## [Dataset extract]
..............................

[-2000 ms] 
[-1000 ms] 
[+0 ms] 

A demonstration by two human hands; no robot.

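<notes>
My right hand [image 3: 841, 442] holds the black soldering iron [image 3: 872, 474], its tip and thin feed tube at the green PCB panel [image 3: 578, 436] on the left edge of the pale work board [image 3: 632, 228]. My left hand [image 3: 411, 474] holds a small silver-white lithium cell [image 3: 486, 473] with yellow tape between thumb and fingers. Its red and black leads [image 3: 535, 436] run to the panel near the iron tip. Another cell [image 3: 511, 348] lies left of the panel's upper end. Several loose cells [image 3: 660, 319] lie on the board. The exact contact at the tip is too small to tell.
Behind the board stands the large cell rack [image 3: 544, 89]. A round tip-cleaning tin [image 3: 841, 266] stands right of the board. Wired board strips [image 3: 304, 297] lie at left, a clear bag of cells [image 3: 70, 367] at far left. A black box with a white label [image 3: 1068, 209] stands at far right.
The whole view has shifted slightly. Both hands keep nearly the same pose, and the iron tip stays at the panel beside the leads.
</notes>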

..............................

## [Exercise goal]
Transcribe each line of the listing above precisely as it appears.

## [Task result]
[-2000 ms] 
[-1000 ms] 
[+0 ms] 

A demonstration by two human hands; no robot.

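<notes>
My right hand [image 3: 841, 442] holds the black soldering iron [image 3: 872, 474], its tip and thin feed tube at the green PCB panel [image 3: 578, 436] on the left edge of the pale work board [image 3: 632, 228]. My left hand [image 3: 411, 474] holds a small silver-white lithium cell [image 3: 486, 473] with yellow tape between thumb and fingers. Its red and black leads [image 3: 535, 436] run to the panel near the iron tip. Another cell [image 3: 511, 348] lies left of the panel's upper end. Several loose cells [image 3: 660, 319] lie on the board. The exact contact at the tip is too small to tell.
Behind the board stands the large cell rack [image 3: 544, 89]. A round tip-cleaning tin [image 3: 841, 266] stands right of the board. Wired board strips [image 3: 304, 297] lie at left, a clear bag of cells [image 3: 70, 367] at far left. A black box with a white label [image 3: 1068, 209] stands at far right.
The whole view has shifted slightly. Both hands keep nearly the same pose, and the iron tip stays at the panel beside the leads.
</notes>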

No further response is required.